Here are some photos, decals are being designed and some ‘try outs’ are fitted in the photographs.











The first one is a vbiew of both buildings together showin their relative sizes






















Two photos opf the front the first showing the Scliech freight wagon insode having something 'fixed' the second showing the doors closed and the (again Scliech) backsmith going to the office, he is going to have some slight modifications soon.










The forge side of the building the window shown is clear both sides - no blanking paint on the inside so irt can be seen through - just to the right of it is a cross piece blanking off the rest of the interior (and behind it is another cross brace to keep the sides coreectly located). Tha cross blanking of shhet is painted a sooty black color - making the interior a black hiole!

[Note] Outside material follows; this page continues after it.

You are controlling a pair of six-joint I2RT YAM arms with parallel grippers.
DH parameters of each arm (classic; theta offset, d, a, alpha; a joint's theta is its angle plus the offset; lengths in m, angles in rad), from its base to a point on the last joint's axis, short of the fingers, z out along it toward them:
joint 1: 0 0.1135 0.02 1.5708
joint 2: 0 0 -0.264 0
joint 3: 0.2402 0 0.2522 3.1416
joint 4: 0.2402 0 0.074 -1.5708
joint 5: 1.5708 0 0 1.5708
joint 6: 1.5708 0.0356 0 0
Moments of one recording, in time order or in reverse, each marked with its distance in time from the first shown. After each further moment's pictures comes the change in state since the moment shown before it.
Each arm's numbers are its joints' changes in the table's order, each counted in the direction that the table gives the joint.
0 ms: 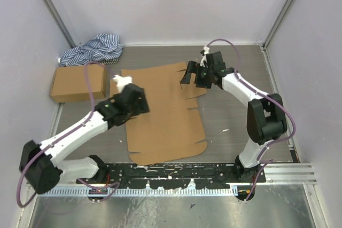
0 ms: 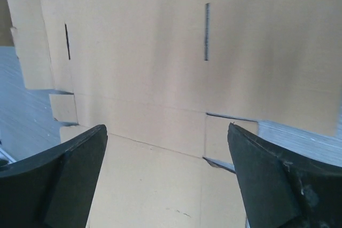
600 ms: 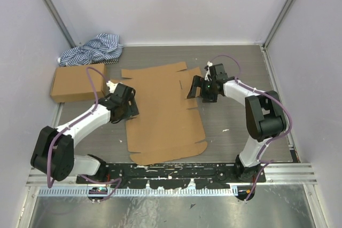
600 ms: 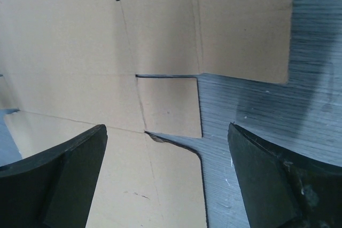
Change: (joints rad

The rear of the building - the forge stack is well gluied on to the side wall, and the edges filled with more glue then painted to match the 'plain wood' walls, these already have many thin coats and more are to be added. The windows here have the back og them painted to block any intedrior view.










Finally the office, with the blacksmith again in view, made from Korroflute, finished off as being painted and thus possibly added later with a drinking straw double inside for strength) for a stovepipe.For a change I have painted the roof a pale red oxide color, more muck & rubbish are needeed there but is is beginning to look better,though more and multiple colors are needed on it yet.

Thats all for now - enjoy!


----------



## Torby (Jan 2, 2008)

"This isn't lead. It's molybdenum. Worthless."


----------



## Mike Reilley (Jan 2, 2008)

Can you tell me what "Made from PVC solid foam" means? Where did you get this stuff? Is there a brand name? What is it normally used for? What sizes does it come in?....sorry for all the questions.


----------



## SteveC (Jan 2, 2008)

Two nice new additions to the community, I knew you wouldn't let the cold and icky weather go to waste.


----------



## altterrain (Jan 2, 2008)

Nice work as always Peter. Now, could you ask the Mistress over at GSC to fix whatever issue they are having over there. I haven't been able to sign in for over a week! 

-Brian


----------



## K27_463 (Jan 2, 2008)

Please provide more detail about the horse and wonderful wagon in the door of the first blacksmith pic....


----------



## joe rusz (Jan 3, 2008)

Nice work, as usual.


----------



## peter bunce (Dec 29, 2007)

Posted By Mike Reilley on 31 Jan 2010 05:59 PM 


Can you tell me what "Made from PVC solid foam" means? Where did you get this stuff? Is there a brand name? What is it normally used for? What sizes does it come in?....sorry for all the questions. 






Hi Mike,






You call it Sintra Board I think, it looks very like my PVC solid Foam board whose trade name is Vekaplan SF. (website http://www.vekaplan.de/vekaplan/divers/en/lieferuebersicht_vekaplan_sf.htm ) Sintra Board website is at    http://www.sintrapvc.com


go to the bottom of the page and the right hand entry at the bottom is about the stuff, (called memory board - that will I think be more expensive) but it will give yo a close up of the stuff. If there is a product with a gloss surface that in no good, - diffiuclt to paint etc , look for a semi matt surface both sides which should also be the cheaper style. It is bought from plastic suppl;y houses/shops in sheets 8ft x 4ft, and they should cut it to 2 4ft square sheets.






Beautiful to work with, cuts with either a heavy 'Stanley' type knife, cut from both sides, mark the corners through with a fine drill, a scroll saw, or best of all a small circular saw. If scribing planking I use a Scrawker/Olfa cutter pushed, not dragged for them.






Hope the above helps it is very good stuff, the commercial use of it is for Exhibition/Convention boards and such like, I mainly use the 3/16" thick version; glue it together with an epoxy cement(like Walthers Goo?) and brace the corners with scrap.


----------



## Paulus (May 31, 2008)

Very nice! I like that blacksmith building very much. Good work!


----------



## Stan Cedarleaf (Jan 2, 2008)

Great additions, Peter. They're excellent.


----------